Polynomial Regression - MSE: 1451.569, R²: -0.003


### Reflection 5: 
Which models performed better? How does scaling impact results?

### Section 6. Final Thoughts & Insights
Your notebook should tell a data story. Use this section to demonstrate your thinking and value as an analyst.

### 6.1 Summarize Findings
1) What features were most useful? 
   1) Ans: Sex and Age were helpful base parameters.
2) What regression model performed best? 
   1) Ans: Poly appeared to smoothen everything out. 
3) How did model complexity or regularization affect results?
   1) Ans: Increasing the polynomial degree helped sharpen the plotting/insights. 
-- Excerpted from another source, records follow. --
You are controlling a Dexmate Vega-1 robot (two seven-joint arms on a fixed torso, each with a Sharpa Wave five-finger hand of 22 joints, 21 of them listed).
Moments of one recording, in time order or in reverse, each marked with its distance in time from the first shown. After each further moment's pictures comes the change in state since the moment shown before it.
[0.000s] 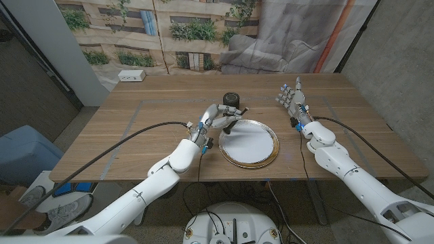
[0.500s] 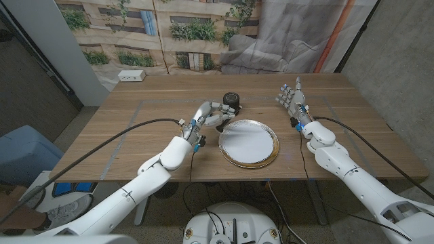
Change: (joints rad) left arm 0.025 0.062 -0.044 -0.060 -0.003 0.026 -0.011; left_hand 0.000 0.000 0.000 0.000 0.000 0.000 0.000 0.000 0.000 0.001 -0.001 0.000 0.000 0.000 0.000 0.000 0.000 0.000 0.000 0.000 0.000; right arm 0.000 0.000 0.000 0.000 0.000 0.000 0.000; right_hand 0.000 0.000 0.000 0.000 0.000 0.000 0.000 0.000 0.000 0.000 0.000 0.000 0.000 0.000 0.000 0.000 0.000 0.000 0.000 0.000 0.000
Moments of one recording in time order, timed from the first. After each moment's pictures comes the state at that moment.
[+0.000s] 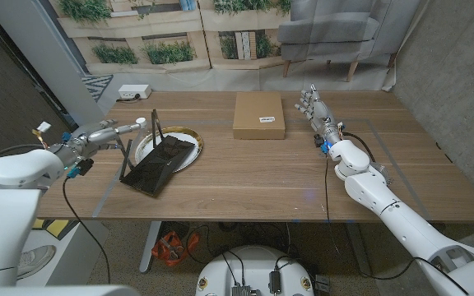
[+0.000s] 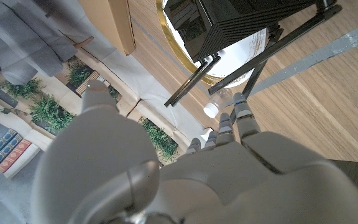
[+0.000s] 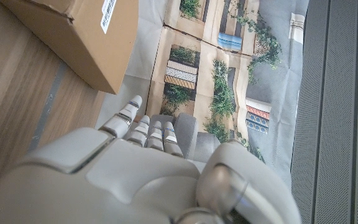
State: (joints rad) left arm 1.37 0.37 -0.54 -2.26 0.09 0.61 -0.52; left_hand 0.92 0.07 -0.06 -0.06 0.29 -0.16 0.12 0.18 0.18 -0.17 0.21 0.19 0.21 -0.06 0.21 0.18 0.18 0.14 0.21 0.18 0.18; right arm -0.85 -0.47 -0.38 -1.43 0.56 0.30 0.00; right_hand 0.30 0.14 -0.06 0.12 0.36 0.11 0.05 0.19 0.18 0.08 0.03 0.18 0.17 0.07 0.01 0.20 0.18 0.28 -0.03 0.19 0.17
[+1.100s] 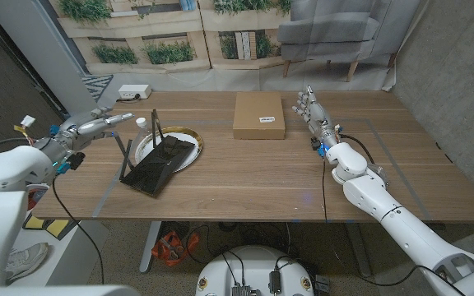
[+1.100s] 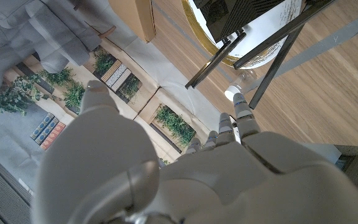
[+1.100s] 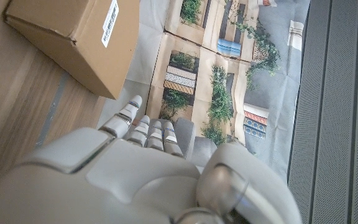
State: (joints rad) left arm 1.36 0.37 -0.60 -2.22 0.00 0.47 -0.53; left_hand 0.92 0.07 -0.07 -0.06 0.30 -0.16 0.12 0.19 0.18 -0.17 0.21 0.20 0.20 -0.06 0.21 0.18 0.18 0.14 0.21 0.19 0.18; right arm -0.90 -0.48 -0.39 -1.52 0.53 0.27 -0.07; right_hand 0.29 0.14 -0.06 0.12 0.36 0.11 0.05 0.19 0.18 0.08 0.03 0.18 0.17 0.07 0.01 0.20 0.18 0.28 -0.03 0.19 0.17
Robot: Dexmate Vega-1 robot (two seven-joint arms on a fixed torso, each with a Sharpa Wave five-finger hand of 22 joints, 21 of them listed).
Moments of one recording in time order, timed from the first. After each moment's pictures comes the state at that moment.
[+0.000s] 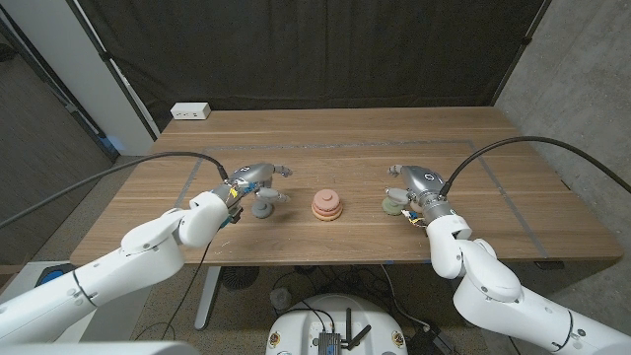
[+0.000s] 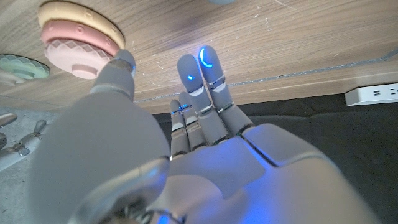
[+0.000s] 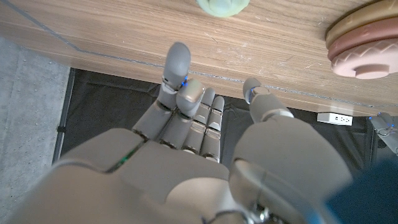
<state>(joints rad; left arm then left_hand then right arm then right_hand) 1.22 1.05 0.37 -2.20 0.38 0.36 0.12 0.95 -0.04 0.25 -0.15 0.34 0.39 0.00 0.24 0.22 0.43 -0.10 0.21 0.55 0.91 -0.12 1.42 0.52 0.64 -0.06 1.53 0.20 -1.16 -0.89 -0.69 -2.35 -0.69 -0.90 -0.17 0.80 0.01 0.61 -0.17 0.30 0.50 -0.04 0.26 0.31 0.57 -0.12 0.21 0.65 0.94 -0.13 1.54 1.23 0.94 -0.14 1.53 0.20</state>
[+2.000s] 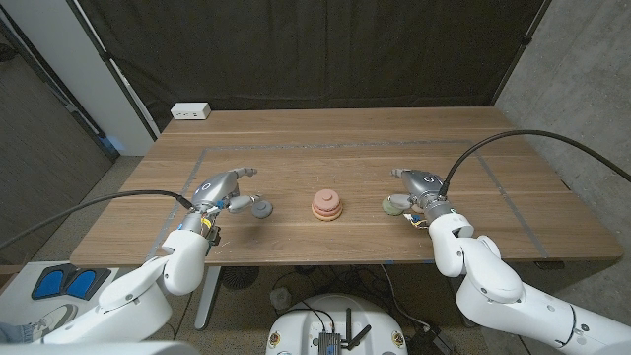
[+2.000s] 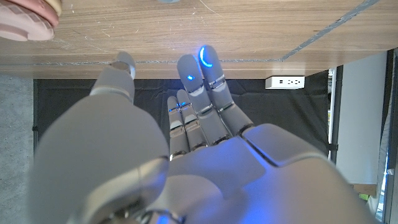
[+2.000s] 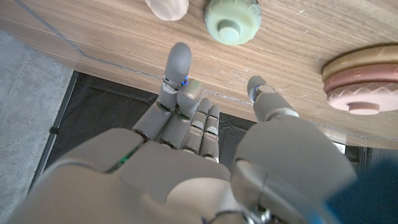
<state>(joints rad) 1.55 0.95 0.18 -2.28 0.40 0.47 0.46 0.92 -0.02 0.26 -0.15 0.35 0.44 0.00 0.25 0.22 0.48 -0.11 0.21 0.55 0.92 -0.12 1.42 0.51 0.65 -0.06 1.53 0.19 -1.10 -0.94 -0.77 -2.36 -0.78 -0.98 0.00 0.80 -0.08 0.60 -0.17 0.29 0.38 -0.03 0.21 0.30 0.38 -0.09 0.18 0.61 0.88 -0.12 1.53 1.23 0.89 -0.12 1.51 0.20</state>
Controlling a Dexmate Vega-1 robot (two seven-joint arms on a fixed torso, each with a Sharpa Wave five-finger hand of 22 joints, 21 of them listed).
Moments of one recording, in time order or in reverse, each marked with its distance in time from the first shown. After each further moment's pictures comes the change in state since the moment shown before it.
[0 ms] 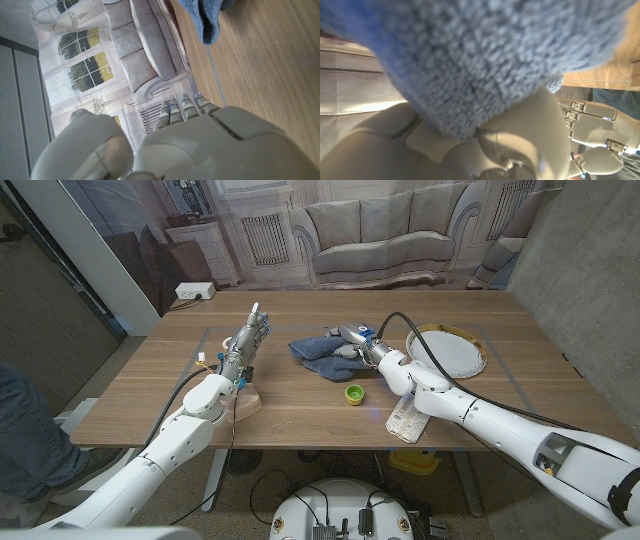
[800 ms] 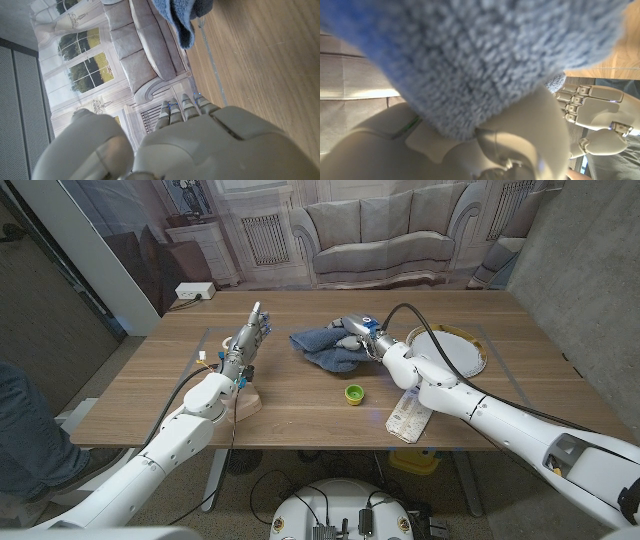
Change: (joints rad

### 6.2 Discuss Challenges
1) Was fare hard to predict? Why?
   1) Ans: It was as the selected inputs did not reveal strong correlations to 'fare'.
2) Did skew or outliers impact the models?
   1) Ans: Yes, and particularly around how 'fare' data may have been affected/influenced.  

### 6.3 If you had more time, what would you try next?

Reflection 6: What did you learn from this project?